きっと側近も同じような想像をしたのだろう…同じように黙っていた。
いや!私があいつと婚約破棄したくないとか思っている訳では無い!断じて無い!ただあいつが本当に婚約破棄したがっているなら!いや!そんな事有り得ないだろうが!あいつの思い通りになるのが癪なだけで……………取り敢えず安易に婚約破棄を言い出すのはやめようとその場で決めた。



いやーやっちゃったわ。
いつまでもいつまでも何か企んでる企んでるってしつこいから思わず言っちゃったよ。
……まぁでもここまで言えば流石に私が本気で婚約破棄したがっているという事ぐらいは伝わっただろう。
「絶対に婚約破棄しない!」とか悔し紛れで言っていたけど、後々冷静に考えれば私って相当不敬だし側近の方もそろそろ婚約破棄した方がいいんじゃないかとか言ってくれるかも! 

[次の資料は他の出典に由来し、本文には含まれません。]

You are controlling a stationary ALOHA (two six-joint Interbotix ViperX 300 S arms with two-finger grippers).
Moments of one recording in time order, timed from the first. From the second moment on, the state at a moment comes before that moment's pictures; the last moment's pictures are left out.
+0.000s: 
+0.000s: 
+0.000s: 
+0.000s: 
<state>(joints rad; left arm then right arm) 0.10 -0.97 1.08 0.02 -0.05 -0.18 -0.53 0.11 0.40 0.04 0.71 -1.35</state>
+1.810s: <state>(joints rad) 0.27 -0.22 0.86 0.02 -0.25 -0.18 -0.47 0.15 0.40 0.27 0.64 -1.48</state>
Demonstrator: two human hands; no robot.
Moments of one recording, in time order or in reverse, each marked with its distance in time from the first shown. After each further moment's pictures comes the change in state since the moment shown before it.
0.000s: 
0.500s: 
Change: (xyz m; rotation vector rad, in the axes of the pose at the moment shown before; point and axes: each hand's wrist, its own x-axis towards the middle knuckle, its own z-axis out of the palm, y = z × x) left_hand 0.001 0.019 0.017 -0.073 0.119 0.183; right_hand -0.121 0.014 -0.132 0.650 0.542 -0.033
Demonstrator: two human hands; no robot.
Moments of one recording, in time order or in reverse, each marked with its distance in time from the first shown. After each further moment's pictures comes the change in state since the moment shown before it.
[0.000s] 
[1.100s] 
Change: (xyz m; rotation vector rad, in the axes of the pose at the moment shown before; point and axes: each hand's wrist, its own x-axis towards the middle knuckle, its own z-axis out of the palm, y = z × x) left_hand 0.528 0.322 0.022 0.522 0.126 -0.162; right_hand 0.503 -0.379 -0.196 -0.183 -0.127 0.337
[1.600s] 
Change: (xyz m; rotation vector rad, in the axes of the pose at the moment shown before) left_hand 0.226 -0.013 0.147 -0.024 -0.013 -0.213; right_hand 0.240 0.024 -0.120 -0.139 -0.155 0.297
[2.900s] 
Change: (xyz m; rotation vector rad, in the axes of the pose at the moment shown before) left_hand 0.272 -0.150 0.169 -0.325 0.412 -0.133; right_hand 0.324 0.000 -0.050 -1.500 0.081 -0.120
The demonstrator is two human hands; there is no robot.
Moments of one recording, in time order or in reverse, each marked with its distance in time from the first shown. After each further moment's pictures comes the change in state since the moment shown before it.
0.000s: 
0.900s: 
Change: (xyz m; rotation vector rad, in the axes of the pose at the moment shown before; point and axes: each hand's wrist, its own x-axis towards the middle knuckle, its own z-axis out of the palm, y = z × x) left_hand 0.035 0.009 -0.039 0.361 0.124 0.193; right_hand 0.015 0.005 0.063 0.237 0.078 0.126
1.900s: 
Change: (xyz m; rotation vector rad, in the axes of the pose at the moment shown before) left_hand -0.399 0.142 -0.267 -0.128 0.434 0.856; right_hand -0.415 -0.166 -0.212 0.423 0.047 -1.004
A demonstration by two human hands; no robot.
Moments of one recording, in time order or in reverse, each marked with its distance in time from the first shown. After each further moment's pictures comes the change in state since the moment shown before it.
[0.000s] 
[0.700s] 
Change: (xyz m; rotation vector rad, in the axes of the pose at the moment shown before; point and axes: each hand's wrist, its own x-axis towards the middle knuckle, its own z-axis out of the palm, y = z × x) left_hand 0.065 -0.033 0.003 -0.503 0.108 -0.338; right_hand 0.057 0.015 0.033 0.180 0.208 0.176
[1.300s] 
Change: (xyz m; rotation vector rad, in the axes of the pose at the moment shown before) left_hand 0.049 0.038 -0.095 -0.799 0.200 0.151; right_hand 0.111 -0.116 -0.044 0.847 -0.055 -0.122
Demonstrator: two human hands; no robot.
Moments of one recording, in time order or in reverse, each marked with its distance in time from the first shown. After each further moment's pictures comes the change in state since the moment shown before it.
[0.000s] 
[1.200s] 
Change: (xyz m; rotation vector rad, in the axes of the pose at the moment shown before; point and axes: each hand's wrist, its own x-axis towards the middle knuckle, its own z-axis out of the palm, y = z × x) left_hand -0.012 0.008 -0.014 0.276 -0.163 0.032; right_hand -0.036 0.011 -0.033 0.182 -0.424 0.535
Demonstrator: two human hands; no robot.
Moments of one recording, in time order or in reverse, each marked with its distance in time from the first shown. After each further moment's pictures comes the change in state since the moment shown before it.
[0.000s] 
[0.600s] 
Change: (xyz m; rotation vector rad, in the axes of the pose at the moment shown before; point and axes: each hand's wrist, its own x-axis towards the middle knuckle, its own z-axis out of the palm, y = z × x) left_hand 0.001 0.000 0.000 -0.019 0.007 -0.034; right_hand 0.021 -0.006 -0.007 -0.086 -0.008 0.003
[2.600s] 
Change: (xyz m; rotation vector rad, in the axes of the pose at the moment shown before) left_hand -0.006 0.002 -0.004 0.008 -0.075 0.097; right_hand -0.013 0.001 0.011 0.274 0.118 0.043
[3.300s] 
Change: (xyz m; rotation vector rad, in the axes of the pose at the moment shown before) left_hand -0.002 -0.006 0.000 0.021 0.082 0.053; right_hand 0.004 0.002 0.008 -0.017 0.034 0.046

野菜嫌いにもかなり改善の兆しが見えて来たし…あの豆パンも最初はかなり渋々口に入れていたけど1度食べたらその後は…まあ、不満げだったけど黙って食べていたし…。王子は今まで嫌なものを食べないで嫌だと思っていただけの食わず嫌いだと思うのよね、だって食べたら美味しいって顔してるし、うん。
王子だから無理して食べろと言って来る人がいなかっただけで今まで避けていたものも食べたら美味しかったみたいなものがまだまだあると思う………よし!こうなったら乗りかかった船!私が婚約破棄されるまでどの位の期間があるか分からないけど次の婚約者になる方の為に少しでも王子の好き嫌いを減らしておいてあげよう!

王子にやってしまった反省をしていたはずなのにいつの間にか婚約破棄されるまでの王子偏食削減作戦に移行していた事に気付かないロゼは次は王子に何のフルコースを食べさせようか、その事ばかり考えるのだった。